### EXERCISE AIM
If a line below contains the word "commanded", count it. Please give the total and nothing else.

[Collected data]
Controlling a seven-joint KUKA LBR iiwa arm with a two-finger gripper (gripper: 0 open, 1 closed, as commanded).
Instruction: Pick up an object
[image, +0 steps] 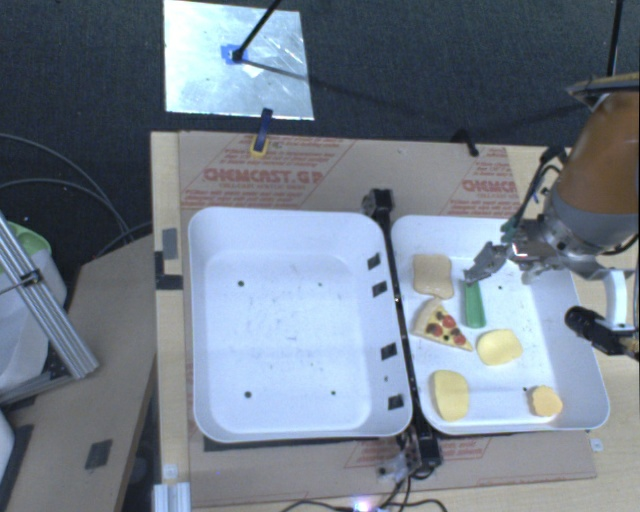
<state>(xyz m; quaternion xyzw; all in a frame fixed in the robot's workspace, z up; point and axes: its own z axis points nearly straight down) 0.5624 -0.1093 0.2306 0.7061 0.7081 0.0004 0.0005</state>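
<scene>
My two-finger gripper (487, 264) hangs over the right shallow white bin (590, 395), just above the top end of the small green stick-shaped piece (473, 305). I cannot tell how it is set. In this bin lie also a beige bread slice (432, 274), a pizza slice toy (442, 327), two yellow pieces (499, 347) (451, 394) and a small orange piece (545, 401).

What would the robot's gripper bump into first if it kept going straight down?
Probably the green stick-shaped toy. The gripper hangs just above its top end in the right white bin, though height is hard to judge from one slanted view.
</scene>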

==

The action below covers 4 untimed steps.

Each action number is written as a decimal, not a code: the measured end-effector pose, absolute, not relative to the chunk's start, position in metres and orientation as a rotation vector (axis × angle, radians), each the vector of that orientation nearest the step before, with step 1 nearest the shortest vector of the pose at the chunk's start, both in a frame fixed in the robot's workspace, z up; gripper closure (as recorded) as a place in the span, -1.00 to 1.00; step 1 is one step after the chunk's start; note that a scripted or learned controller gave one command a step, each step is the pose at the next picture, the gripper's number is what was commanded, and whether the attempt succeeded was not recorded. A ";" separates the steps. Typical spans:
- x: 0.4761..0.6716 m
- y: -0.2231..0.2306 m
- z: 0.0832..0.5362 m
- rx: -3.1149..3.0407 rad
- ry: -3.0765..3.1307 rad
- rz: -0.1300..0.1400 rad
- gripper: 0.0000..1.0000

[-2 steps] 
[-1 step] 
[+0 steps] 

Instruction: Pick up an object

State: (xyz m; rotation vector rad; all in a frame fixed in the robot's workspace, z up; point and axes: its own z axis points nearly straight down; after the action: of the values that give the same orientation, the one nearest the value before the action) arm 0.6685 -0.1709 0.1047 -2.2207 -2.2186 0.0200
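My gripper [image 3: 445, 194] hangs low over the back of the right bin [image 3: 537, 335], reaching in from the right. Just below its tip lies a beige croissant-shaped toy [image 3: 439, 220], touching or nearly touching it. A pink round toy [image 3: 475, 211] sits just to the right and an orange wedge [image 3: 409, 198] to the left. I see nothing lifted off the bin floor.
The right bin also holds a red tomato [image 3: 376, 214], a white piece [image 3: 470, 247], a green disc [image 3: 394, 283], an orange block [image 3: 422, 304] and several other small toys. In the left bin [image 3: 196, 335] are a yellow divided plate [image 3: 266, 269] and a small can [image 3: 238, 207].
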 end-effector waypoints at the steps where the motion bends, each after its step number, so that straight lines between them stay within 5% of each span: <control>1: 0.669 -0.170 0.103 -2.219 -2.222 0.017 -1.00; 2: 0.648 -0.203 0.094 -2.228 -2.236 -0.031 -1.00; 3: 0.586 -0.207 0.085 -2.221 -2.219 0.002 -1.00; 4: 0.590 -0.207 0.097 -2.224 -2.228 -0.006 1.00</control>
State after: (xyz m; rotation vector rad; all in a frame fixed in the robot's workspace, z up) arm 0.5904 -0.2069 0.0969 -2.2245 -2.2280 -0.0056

### OUTPUT OF THE EXERCISE
2